What is expected: Report each line of the entries that contains the word "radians", copied in full.

(Data records)

*** Block opens ***

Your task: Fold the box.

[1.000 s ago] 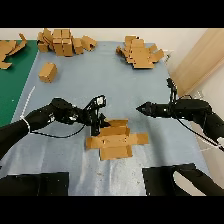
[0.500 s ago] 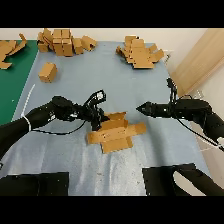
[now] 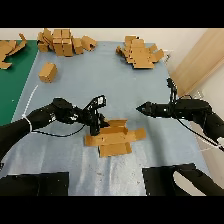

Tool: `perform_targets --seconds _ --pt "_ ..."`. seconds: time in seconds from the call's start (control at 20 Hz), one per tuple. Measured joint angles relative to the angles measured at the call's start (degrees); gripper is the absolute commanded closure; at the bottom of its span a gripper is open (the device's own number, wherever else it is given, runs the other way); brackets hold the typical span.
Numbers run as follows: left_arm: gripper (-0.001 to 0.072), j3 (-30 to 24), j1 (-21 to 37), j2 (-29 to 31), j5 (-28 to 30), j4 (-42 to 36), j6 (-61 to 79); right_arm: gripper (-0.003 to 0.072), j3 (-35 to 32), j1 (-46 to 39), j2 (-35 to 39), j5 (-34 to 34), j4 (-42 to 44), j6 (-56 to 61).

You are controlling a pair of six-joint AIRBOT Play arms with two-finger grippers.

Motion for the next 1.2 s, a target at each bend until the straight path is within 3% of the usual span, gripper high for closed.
perform_targets --seconds 0.9,1.2 --pt "0.0699 -0.24 -0.35 0.98 -7.34 1.14 3.54 0.0353 0.0 0.0 0.0 -0.22 -0.02 0.02" --pt "0.07 -1.55 -0.31 0.7 -6.21 0.94 3.72 0.0353 0.0 0.0 0.0 -0.42 0.0 0.0"
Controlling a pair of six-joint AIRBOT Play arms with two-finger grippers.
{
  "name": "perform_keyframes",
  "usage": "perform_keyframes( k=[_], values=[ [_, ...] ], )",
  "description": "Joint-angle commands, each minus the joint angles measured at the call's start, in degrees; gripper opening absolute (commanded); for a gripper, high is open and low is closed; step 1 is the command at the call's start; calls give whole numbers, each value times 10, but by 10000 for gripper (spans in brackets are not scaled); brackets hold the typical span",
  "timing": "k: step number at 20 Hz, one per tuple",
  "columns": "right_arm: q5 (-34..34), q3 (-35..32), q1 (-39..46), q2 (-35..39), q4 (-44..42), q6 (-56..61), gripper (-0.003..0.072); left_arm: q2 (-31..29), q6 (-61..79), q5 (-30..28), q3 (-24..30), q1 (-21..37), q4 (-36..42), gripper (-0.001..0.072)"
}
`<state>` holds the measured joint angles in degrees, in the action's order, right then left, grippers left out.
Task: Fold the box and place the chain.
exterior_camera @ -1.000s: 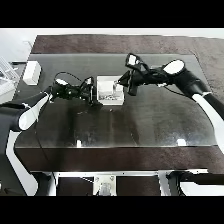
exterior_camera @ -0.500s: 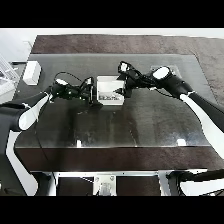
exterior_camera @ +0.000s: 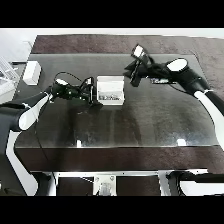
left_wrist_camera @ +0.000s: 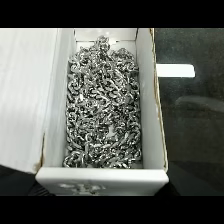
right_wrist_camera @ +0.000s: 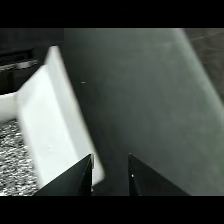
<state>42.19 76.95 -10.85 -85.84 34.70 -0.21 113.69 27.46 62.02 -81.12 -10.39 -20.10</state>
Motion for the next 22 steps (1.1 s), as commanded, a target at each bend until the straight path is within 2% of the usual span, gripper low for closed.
perform_keyframes(
  k=[1, 4, 7, 9, 11, 15, 22],
  values=[
    [37, 39, 44, -3, -63, 3, 253, 0, 0, 0, 0, 0, 0, 558],
    [147, 120, 66, -79, -110, 23, 253, 0, 0, 0, 0, 0, 0, 558],
    [205, 222, 73, -179, -105, 85, 213, 0, 0, 1, 0, 0, 0, 558],
    [253, 274, 74, -235, -104, 117, 179, 0, 0, 0, 0, 0, 0, 558],
    [271, 312, 74, -277, -96, 151, 147, 0, 0, 2, 0, 0, 0, 558],
    [282, 323, 72, -312, -70, 186, 147, 0, 0, 4, 0, 0, 0, 558],
    [379, 323, 66, -315, -50, 197, 146, 0, 0, 4, 0, 0, 0, 558]
  ],
)
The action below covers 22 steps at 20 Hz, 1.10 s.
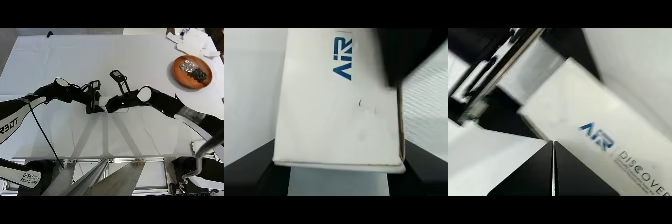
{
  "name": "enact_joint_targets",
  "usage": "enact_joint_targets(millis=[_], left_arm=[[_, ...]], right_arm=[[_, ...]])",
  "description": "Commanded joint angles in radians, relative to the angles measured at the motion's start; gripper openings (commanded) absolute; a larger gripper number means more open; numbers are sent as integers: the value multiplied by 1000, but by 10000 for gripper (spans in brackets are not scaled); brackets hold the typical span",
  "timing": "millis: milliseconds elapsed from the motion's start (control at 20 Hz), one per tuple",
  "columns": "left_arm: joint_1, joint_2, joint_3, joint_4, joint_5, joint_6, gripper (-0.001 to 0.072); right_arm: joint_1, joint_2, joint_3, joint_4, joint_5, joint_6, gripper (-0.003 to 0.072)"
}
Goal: Fold the box and place the chain.
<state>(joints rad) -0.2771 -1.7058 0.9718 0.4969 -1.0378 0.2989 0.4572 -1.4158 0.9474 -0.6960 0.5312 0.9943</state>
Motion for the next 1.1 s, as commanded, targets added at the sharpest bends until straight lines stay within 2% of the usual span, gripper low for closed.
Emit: enact_joint_targets(millis=[0, 150, 350, 600, 850, 1050], left_arm=[[-1, 0, 0, 12, -13, 11, 392], [-1, 0, 0, 13, -13, 11, 392], [-1, 0, 0, 12, -14, 11, 392], [-1, 0, 0, 12, -14, 11, 392], [-2, 0, 0, 11, -21, 7, 392], [-8, 0, 0, 10, -50, 7, 379]], right_arm=[[-33, 100, 2, -6, -131, -1, 10], [-114, 194, 2, -140, -125, 0, 10], [-266, 311, 2, -333, -58, 5, 10], [-430, 341, 2, -608, 82, 144, 11], [-526, 341, 2, -663, 247, 143, 11], [-528, 341, 2, -655, 273, 143, 11]])
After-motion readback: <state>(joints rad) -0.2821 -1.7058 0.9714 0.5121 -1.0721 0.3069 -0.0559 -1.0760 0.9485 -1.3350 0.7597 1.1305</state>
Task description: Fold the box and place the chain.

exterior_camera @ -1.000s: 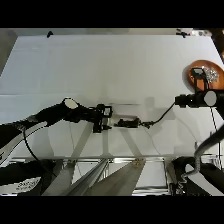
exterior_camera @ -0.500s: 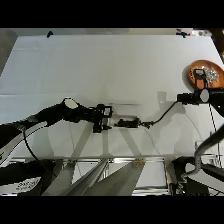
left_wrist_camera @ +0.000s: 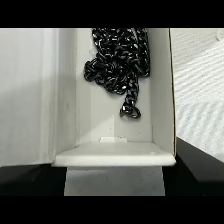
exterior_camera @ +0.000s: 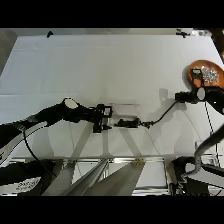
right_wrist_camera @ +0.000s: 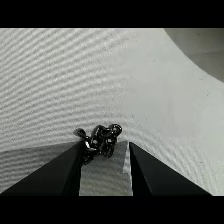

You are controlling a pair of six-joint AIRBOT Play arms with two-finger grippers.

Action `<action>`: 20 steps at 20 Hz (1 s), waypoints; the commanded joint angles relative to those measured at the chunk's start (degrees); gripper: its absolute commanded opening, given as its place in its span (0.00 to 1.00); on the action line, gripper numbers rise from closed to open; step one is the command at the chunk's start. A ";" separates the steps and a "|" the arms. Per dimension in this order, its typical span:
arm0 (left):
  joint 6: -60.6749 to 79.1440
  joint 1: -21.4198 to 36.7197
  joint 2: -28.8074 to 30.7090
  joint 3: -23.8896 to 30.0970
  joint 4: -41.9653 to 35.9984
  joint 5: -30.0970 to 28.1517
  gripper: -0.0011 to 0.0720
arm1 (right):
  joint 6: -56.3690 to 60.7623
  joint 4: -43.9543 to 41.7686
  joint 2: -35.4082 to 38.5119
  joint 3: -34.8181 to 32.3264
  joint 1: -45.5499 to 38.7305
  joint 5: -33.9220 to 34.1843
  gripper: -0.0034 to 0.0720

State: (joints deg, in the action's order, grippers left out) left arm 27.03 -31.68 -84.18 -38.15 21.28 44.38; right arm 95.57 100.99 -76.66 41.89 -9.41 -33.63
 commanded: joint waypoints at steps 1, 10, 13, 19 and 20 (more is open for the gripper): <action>0.00 0.04 0.04 -0.02 0.00 0.00 0.53 | -0.07 -1.18 -1.46 0.02 0.44 -0.70 0.48; 0.00 0.04 0.04 -0.02 0.00 0.00 0.53 | -0.07 -0.83 -0.09 0.02 2.21 -3.28 0.06; 0.00 0.04 0.04 -0.02 0.00 -0.02 0.53 | -0.07 -0.90 3.80 0.02 2.21 -3.98 0.06; 0.00 0.04 0.04 -0.02 0.00 -0.02 0.53 | -2.29 -5.92 14.97 0.02 2.21 -9.18 0.06; 0.00 0.04 0.04 -0.02 0.00 0.00 0.53 | -4.68 -8.85 17.05 0.02 2.21 -10.60 0.06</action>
State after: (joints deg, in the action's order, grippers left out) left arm 27.03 -31.68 -84.18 -38.15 21.26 44.38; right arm 94.41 97.41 -64.69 41.89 -7.25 -40.58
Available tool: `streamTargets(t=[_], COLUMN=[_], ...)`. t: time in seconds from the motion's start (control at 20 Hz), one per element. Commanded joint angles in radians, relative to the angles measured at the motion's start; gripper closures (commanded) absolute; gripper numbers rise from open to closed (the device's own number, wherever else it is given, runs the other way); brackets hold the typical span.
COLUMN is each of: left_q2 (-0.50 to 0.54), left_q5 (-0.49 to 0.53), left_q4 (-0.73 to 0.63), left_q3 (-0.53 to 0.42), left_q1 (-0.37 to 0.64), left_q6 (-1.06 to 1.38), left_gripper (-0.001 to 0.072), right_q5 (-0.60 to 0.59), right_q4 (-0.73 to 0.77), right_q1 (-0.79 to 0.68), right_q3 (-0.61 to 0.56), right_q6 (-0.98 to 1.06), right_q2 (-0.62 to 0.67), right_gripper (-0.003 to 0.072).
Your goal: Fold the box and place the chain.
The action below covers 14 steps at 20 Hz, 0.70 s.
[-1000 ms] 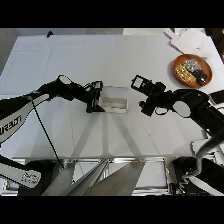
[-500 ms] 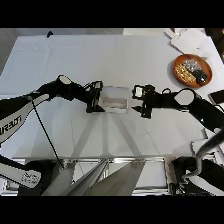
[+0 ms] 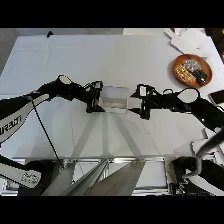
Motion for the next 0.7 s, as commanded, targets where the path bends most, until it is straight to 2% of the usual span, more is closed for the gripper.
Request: streamTargets(t=[0.0,0.15,0.25,0.4,0.65], left_q2=[-0.001,-0.001,-0.001,-0.001,-0.001], left_q5=[0.000,0.000,0.000,0.000,0.000], left_q4=[0.000,0.000,0.000,0.000,0.000], left_q3=[0.000,0.000,0.000,0.000,0.000], left_q1=[0.000,0.000,0.000,0.000,0.000], left_q6=[0.000,0.000,0.000,0.000,0.000], left_gripper=[0.0330,0.0330,0.0330,0.0330,0.0330], right_q5=[-0.068,-0.060,-0.008,0.001,0.004], right_q4=[0.002,0.009,0.035,0.042,0.212], right_q1=[-0.019,-0.027,-0.055,-0.065,-0.065], right_q3=[-0.043,-0.061,-0.061,-0.061,-0.055], right_q6=[-0.023,-0.117,-0.171,-0.187,-0.394], right_q2=[-0.001,-0.033,-0.095,-0.171,-0.243], right_gripper=[0.0050,0.0041,0.0041,0.0040,0.0040])
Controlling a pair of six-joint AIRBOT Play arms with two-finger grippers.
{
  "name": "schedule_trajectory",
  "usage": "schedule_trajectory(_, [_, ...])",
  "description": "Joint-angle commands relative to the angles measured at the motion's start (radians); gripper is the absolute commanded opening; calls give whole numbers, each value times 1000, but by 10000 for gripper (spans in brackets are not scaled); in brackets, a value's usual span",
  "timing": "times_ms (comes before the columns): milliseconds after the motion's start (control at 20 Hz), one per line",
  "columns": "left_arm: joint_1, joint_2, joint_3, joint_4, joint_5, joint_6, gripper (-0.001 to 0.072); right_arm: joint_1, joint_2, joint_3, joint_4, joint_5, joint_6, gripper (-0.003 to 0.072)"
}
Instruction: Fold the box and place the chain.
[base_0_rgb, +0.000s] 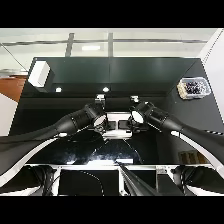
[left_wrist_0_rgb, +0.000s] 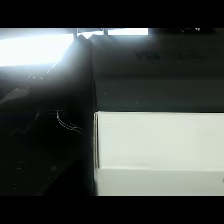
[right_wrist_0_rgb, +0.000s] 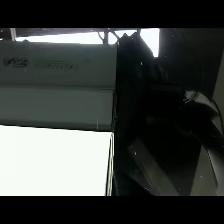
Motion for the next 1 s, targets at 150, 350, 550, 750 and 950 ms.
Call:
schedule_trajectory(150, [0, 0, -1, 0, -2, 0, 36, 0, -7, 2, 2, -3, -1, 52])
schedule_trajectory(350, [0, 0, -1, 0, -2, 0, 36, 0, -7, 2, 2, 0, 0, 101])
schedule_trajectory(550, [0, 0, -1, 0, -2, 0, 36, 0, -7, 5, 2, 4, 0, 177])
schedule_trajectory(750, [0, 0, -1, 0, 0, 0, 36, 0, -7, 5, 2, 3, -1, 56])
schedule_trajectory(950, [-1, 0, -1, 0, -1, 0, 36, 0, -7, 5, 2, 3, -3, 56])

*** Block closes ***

Your response:
  "description": "Commanded joint angles in radians, relative to the angles measured at the motion's start; gripper openings (commanded) absolute; a larger gripper number means more open; numbers are sent as integers: the value multiplied by 1000, but by 10000 for gripper (spans in brackets are not scaled); brackets hold the typical span",
Available tool: `streamTargets(t=[_], COLUMN=[_], ...)`. t: time in seconds from the motion's start (control at 20 Hz), one per element. Commanded joint angles in radians, relative to the angles measured at the motion's start; gripper closures (commanded) absolute; gripper numbers rise from open to closed (the device's own number, wherever else it is given, runs the other way); brackets hold the typical span.
  "description": "Joint-angle commands relative to the angles measured at the motion's start (radians); gripper is the absolute commanded opening; calls give whole numbers, each value times 1000, but by 10000 for gripper (spans in brackets are not scaled); in brackets, a value's usual span",

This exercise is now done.